▸ Aim of the task
Reproduce every entry below precisely; do not include the pictures.

════════════════════

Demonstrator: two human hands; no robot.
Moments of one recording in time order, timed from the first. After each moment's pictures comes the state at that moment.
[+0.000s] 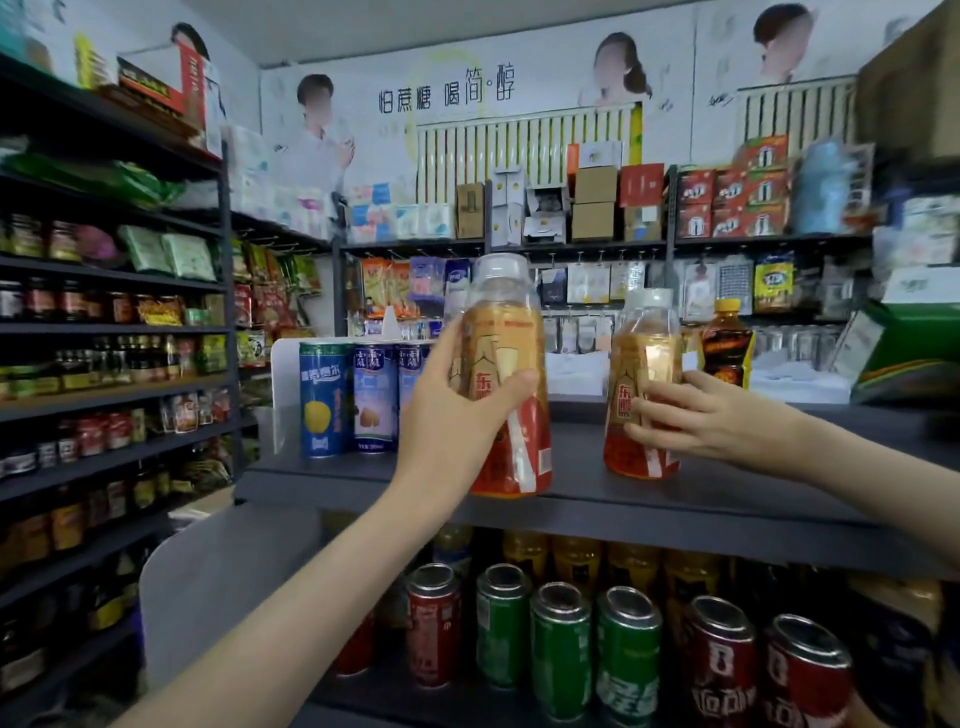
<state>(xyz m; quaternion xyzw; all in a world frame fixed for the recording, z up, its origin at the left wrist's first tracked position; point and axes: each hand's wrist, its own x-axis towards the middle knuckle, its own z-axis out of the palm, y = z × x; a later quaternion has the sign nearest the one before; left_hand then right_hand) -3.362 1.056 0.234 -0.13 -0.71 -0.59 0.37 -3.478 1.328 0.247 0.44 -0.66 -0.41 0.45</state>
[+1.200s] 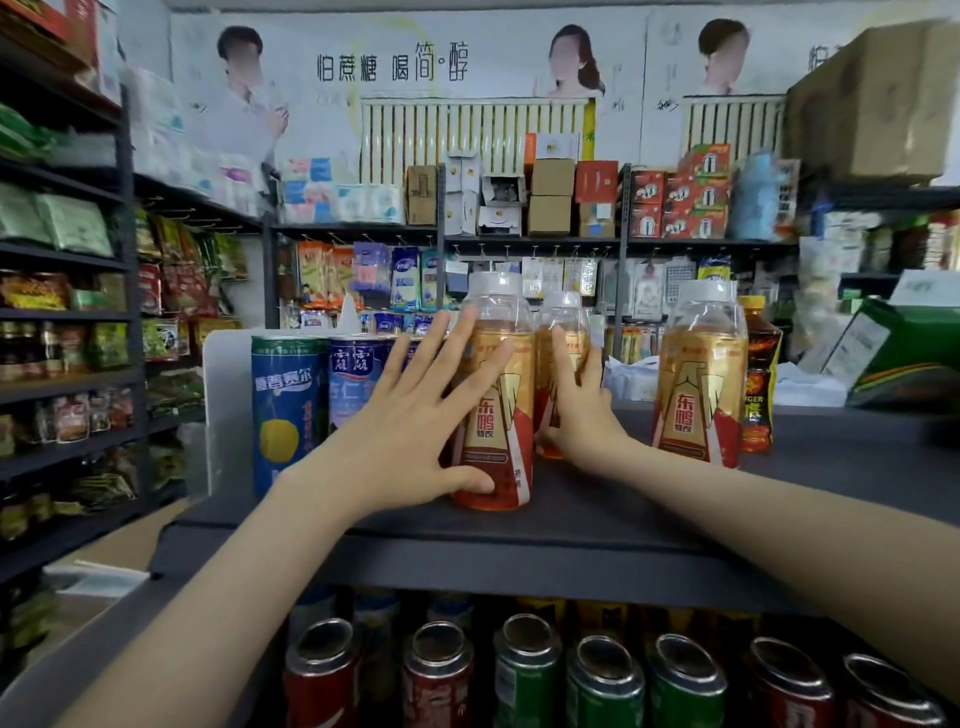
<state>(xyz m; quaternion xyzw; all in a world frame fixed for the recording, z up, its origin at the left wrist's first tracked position) -3.468 0.946 0.236 -0.28 -0.88 0.07 0.37 -3.555 1.151 0.226 0.15 -0.91 0.26 0.29</state>
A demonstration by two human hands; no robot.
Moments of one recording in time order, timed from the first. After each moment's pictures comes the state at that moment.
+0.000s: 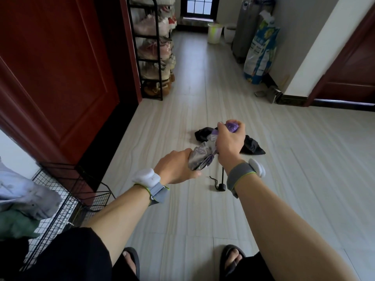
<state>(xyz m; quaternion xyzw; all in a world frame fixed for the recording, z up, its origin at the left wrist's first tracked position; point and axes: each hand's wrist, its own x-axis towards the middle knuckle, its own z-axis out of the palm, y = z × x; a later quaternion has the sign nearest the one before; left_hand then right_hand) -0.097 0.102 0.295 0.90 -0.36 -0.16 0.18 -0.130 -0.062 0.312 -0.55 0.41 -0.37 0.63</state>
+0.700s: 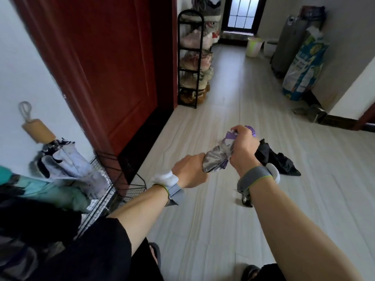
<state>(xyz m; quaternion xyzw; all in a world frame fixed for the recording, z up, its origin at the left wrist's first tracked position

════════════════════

▸ Problem solution
Demonstrator: two human hands; no robot.
Moments of one recording in time order, timed from the first. After each moment's pictures comes the state at that moment.
[+0.000s] 
<state>(xyz m; quaternion xyzw; all in a world frame fixed for the recording, z up, its origin at the left wrist's first tracked position; point and axes: each hand's wrist, its own x-axis towards the middle knuckle, its own z-axis out of the palm, y = z × x; a later quaternion has the sign nearest the one before; left_hand then right_hand) -3.362 1.056 0.234 -0.13 -0.71 -0.59 0.37 -3.478 1.328 0.247 0.44 -0.66 -0.41 0.45</state>
[+1.200s] 
<state>(xyz m; quaternion xyzw; all in a world frame fixed for the recording, z up, its origin at the left wrist's first tracked position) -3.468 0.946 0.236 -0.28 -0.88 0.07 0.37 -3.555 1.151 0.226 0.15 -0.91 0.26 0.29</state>
A demonstration by two human hands; no robot.
Moments of one recording in time order, timed from the first. After each moment's pictures comes the state at that moment.
+0.000s: 
<state>(xyz m; quaternion xyzw; all in a world frame fixed for the recording, z up, its origin at the left wrist's first tracked position; point and axes: each hand's wrist, its own x-axis towards the middle knuckle, its own z-axis out of the palm, y = z × x; a later quaternion has the sign nearest the one before; left_hand then right_hand) -0.097 0.102 0.295 0.90 -0.36 -0.16 0.18 -0.130 -0.062 0.312 -0.55 0.41 -0.37 0.63</state>
+0.700s: 
<state>(xyz m; quaternion xyzw; all in a world frame fixed for the recording, z up, its origin at the left wrist's first tracked position

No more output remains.